> **Exercise brief**: Lines before the one containing "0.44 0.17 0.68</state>" are not wanted; restate the rest below word for word, through the last line, but drop any pictures.

> **Input data**:
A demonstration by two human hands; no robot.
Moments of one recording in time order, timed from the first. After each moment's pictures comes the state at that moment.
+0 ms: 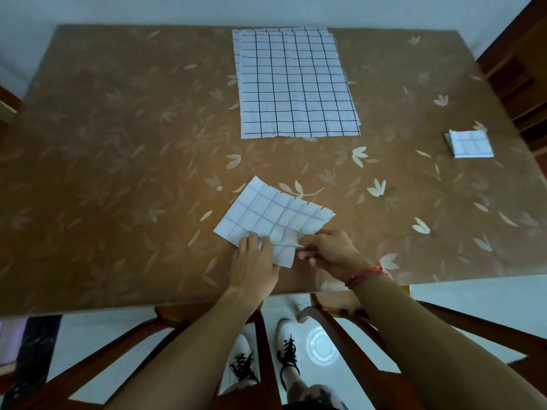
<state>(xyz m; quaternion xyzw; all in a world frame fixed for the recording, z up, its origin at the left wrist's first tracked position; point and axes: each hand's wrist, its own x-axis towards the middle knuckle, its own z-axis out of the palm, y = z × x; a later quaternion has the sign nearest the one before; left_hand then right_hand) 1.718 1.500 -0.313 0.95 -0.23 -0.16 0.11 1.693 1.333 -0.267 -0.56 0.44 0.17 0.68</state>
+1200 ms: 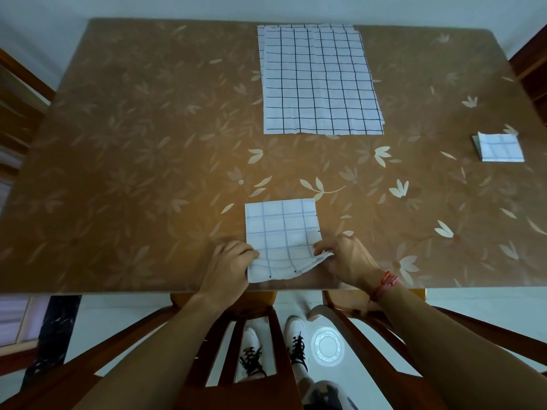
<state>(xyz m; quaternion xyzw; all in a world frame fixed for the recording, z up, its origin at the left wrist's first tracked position) 1.727 1.595 -0.324 0.92 -0.32 -0.08 0.21 1.673 1.326 -0.296 -0.95 0.05 0.16 0.26</state>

> **Expected output**:
<state>(xyz m; quaternion xyzw; all in a world frame fixed for the recording, z up, its origin at the left wrist's first tracked position; point and axes: each hand's wrist, its own x-axis towards the middle knuckle, its own z-axis out of the palm, y = z × x; a later quaternion has the sign nearest the one before; left_hand then right_hand) 1.718 1.500 -0.313 0.95 -0.23 -0.16 0.11 1.693 1.333 -0.267 -0.56 0.44 0.17 0.68</state>
+1200 ms: 
<state>(xyz m; quaternion xyzw; all in a world frame fixed for the recording, z up, its origin at the left wrist's first tracked position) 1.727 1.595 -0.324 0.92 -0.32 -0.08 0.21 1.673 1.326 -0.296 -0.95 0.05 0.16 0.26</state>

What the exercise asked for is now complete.